I think we’ve all heard about this tactic to help conquer your fears – it involves facing what you’re afraid of head on, and hoping you don’t pass out in the meantime. Whether it’s spiders, snakes, or heights most people will tell you how “it’s not that bad.” No matter how much you fear something, no one can make you confront it if you are not willing.
I’m scared of poisonous snakes, crocodiles, and sometimes the dark (especially after a scary movie). But what I want to talk about today is a fear and avoidance of truly being frightened. I want to distinguish this from the fright I get from watching scary movies: I willing bring that terror onto my self, I welcome it. And I know that the movie is not real. I’m talking about fright that occurs from events in the real world.
Let me tell you a little story to clarify what I mean about a fear and avoidance of truly being frightened.
A few years ago, during winter break, I went to Mountain Creek up in Vernon Township, NJ to ski; it was a ladies promotional day and we received a discount on the rental gear. I had never gone skiing before — my parents preferred to stay indoors rather than outdoors when there was snow on the ground. I believe this was also my cousin’s first time skiing, or she hadn’t gone in years. Either way, we agreed that it was a good idea to sign up for a ski lesson and learn the basics over a few hours. We got accustomed to walking with the skis on our feet, went down a really tiny snow covered mound, and practiced moving our skis into the position necessary to stop or slow down. After practicing our newly cultivated skills on this barely-even-an-incline-slope, my cousin and I, feeling confident, headed over to the ski lift to try out the big girl bunny hill.
As we went up, the nerves hit me.
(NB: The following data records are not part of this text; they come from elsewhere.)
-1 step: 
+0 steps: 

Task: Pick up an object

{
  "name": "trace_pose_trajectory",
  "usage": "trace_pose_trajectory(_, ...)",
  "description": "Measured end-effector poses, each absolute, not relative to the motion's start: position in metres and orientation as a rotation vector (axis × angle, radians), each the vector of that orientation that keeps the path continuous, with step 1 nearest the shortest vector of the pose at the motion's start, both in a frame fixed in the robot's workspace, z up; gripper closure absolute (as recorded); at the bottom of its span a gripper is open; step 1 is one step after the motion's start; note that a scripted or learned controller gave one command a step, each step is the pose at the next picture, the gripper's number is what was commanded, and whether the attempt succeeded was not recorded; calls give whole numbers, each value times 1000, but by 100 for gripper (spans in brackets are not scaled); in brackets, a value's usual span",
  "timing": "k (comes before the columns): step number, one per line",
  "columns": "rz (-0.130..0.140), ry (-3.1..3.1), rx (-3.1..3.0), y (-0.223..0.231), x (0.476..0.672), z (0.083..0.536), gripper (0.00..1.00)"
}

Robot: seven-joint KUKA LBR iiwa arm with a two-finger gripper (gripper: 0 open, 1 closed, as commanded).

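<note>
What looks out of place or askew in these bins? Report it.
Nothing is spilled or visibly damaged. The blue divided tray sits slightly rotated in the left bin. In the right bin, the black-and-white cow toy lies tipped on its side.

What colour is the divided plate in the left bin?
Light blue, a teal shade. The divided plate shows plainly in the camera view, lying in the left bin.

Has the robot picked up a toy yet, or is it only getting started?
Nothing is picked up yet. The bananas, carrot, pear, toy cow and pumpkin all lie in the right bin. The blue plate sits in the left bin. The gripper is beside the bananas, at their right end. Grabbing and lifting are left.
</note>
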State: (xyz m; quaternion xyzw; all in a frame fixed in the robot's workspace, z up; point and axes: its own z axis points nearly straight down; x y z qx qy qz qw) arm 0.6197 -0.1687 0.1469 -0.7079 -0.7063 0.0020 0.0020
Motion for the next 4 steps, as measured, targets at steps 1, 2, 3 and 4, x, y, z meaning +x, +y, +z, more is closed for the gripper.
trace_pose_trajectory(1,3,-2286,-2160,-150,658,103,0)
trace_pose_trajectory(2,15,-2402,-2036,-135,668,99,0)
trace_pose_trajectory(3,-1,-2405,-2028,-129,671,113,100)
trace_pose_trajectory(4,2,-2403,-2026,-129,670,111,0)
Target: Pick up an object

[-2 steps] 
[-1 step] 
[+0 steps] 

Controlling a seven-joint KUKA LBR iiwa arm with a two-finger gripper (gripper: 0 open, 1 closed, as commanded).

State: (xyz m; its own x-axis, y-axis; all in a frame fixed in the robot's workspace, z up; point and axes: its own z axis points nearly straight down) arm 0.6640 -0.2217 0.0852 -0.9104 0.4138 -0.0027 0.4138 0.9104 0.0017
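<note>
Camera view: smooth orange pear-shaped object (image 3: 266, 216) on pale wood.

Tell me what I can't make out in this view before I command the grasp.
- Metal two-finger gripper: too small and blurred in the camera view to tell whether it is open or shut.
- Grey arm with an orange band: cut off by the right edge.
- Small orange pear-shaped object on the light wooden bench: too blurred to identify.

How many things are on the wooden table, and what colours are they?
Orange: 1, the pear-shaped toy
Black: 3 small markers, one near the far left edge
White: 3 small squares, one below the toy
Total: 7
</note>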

Compared to the ant hill that we had just spent a few hours on, this bunny hill that we were about to tackle was more like a mountain. It took me a few moments to actually go down the hill after getting to the top, and as soon as I started sliding down the slope, I immediately regretted my decision. Gravity was affecting me a lot more than I had anticipated and I was flying — or at least it felt like I was. Wind whipping my face, zipping past young children who making their way down the hill, I was panicking. Honestly. I tried moving my skis as one does when they want to stop, but that didn’t work. Scared that I was going to take out some poor, unsuspecting child due to my inability to ski, I purposely leaned to one side and made myself fall and stop moving. I did this a few times until I was about 2/3 down the slope. I wondered whether going down that tiny mound a few more times would have prepared me more… probably not.
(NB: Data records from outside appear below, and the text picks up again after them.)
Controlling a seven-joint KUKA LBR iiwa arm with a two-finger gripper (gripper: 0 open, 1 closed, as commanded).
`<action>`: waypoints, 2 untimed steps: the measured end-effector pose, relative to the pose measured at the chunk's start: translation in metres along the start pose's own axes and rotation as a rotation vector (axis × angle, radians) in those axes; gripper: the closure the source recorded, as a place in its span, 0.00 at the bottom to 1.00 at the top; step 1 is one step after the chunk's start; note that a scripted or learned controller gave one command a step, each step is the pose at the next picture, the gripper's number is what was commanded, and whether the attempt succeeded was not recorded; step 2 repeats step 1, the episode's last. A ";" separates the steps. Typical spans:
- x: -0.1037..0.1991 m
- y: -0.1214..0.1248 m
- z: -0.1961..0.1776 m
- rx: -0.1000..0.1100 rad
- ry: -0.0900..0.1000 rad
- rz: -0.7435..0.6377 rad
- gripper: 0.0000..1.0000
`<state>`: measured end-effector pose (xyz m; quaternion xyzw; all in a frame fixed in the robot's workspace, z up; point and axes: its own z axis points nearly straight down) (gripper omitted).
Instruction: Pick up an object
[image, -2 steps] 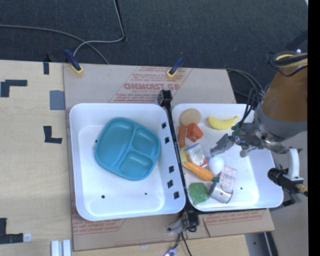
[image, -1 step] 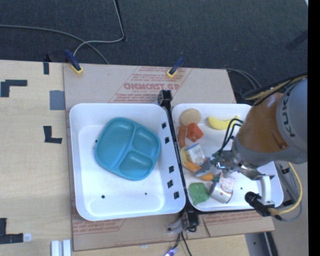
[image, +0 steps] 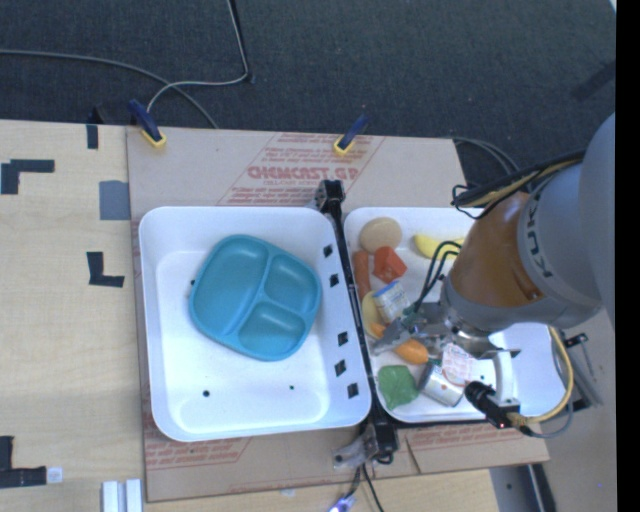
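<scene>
The right bin (image: 535, 380) holds several small objects: a tan round piece (image: 380, 234), a yellow banana-like piece (image: 428, 245), an orange-red piece (image: 388, 266), an orange carrot-like piece (image: 412, 351) and a green block (image: 396, 384). My gripper (image: 415, 330) is low in this bin, among the objects near the bin's left wall, just above the orange piece. The grey arm and orange band (image: 495, 255) cover much of the bin behind it. A silver and white wrapped item (image: 452, 377) lies beside the green block.
The left bin (image: 165, 330) holds a blue divided plate (image: 256, 297). A black divider strip (image: 345, 300) runs between the bins. Yellow clamps (image: 150, 128) hold the cardboard sheet at the back. Cables trail at the back and front.
</scene>
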<state>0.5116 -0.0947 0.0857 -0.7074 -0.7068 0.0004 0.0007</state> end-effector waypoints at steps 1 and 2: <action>-0.001 0.001 -0.010 -0.004 -0.003 0.001 1.00; -0.001 0.001 -0.010 -0.004 -0.003 0.001 1.00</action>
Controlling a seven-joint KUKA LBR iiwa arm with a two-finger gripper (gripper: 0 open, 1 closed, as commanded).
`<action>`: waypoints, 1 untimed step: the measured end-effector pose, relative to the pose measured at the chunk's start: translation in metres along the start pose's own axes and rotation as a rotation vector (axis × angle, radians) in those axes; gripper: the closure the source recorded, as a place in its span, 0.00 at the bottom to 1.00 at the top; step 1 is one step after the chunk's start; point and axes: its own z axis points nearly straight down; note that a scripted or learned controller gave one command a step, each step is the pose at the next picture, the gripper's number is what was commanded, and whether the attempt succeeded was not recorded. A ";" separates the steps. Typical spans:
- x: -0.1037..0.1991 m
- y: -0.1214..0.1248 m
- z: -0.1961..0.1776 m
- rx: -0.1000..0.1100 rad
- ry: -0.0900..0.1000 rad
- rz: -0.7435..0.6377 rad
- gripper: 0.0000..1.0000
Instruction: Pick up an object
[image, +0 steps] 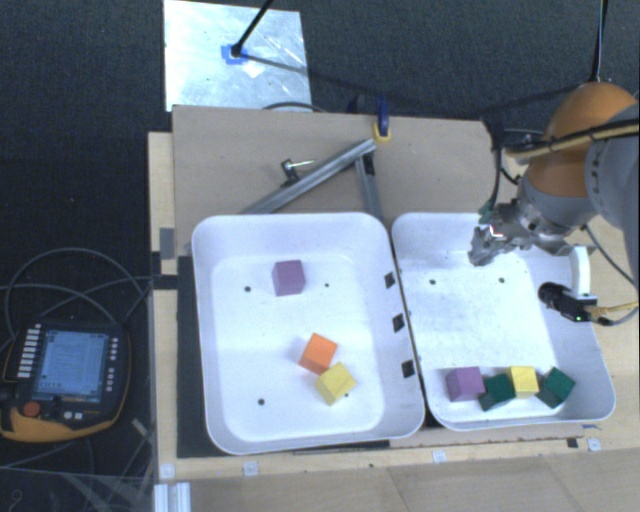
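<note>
The left bin (215, 300) holds a purple cube (288, 277) toward the back, an orange cube (318, 351) and a yellow cube (336, 382) nearer the front. Along the front wall of the right bin (560, 330) sit a purple cube (464, 382), a dark green cube (494, 390), a yellow cube (524, 379) and another dark green cube (556, 385). My gripper (486, 243) hangs over the back of the right bin, far from every cube, with nothing seen between its fingers.
A metal bar (320, 170) lies on the brown board behind the bins. A teach pendant (65, 375) with cables rests on the floor at the left. A black cable plug (560, 297) dangles over the right bin's right side.
</note>
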 end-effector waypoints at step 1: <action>-0.006 -0.004 -0.049 0.000 -0.001 0.001 1.00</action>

Anyways, I’m 2/3 down the hill and I tell myself I’m going to make it to the bottom without making myself fall. I stand up and go… aaaaaand then I want to stop. I am going much faster than I wanted, the stop method still wasn’t working, and there was a crowd of people gathered at the bottom of the hill that I was sure I’d strike out. It was during this last stretch of skiing that I got truly frightened and experienced the emotion in a way I had never before. I didn’t think that I was going to die, but I thought I was seriously going to injure myself and others. I was completely out of my element, recklessly out of control, and I didn’t like the feeling. I didn’t feel free, but confined.
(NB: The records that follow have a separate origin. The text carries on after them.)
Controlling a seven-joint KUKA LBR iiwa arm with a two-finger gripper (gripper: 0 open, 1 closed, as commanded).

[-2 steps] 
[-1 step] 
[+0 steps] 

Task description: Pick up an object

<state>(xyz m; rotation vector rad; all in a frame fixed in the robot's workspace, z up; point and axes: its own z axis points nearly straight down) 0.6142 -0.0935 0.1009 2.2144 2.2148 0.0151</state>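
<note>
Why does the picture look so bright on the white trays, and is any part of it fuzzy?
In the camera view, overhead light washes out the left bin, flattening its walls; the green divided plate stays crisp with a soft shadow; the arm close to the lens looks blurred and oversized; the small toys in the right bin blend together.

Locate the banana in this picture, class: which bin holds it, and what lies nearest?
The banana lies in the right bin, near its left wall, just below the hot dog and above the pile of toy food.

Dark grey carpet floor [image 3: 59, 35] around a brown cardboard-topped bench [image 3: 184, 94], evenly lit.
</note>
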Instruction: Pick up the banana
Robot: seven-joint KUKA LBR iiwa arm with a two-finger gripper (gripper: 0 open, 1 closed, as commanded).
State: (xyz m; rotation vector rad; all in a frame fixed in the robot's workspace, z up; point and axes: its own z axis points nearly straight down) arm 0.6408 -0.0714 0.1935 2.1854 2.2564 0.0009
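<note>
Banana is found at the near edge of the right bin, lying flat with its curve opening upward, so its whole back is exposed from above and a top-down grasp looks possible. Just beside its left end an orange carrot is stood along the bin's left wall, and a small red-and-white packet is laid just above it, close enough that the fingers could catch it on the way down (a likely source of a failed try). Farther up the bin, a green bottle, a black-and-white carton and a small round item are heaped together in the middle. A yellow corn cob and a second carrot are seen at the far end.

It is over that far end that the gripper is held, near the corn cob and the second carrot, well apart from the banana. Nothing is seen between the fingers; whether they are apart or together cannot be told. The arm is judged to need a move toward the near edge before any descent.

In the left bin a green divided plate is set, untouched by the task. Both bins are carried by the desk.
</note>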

Seasoned skiers may read this have no idea what I am talking about. But whatever I felt that day has kept me away from the slopes ever since. A lot of my friends enjoy skiing and want me to go along, but I can’t. They’ll say, “Oh that was just one time, just try it again. It’ll be better.” Perhaps, but maybe not. I’m not too willing to find out.
I fear the feeling I got when I went skiing for the first time. I want to avoid experiencing that same fright and terror for the time being. Maybe in the future I’ll have the desire to give skiing another shot, but until then, I am perfectly content staying indoors, with my blankets and hot chocolate.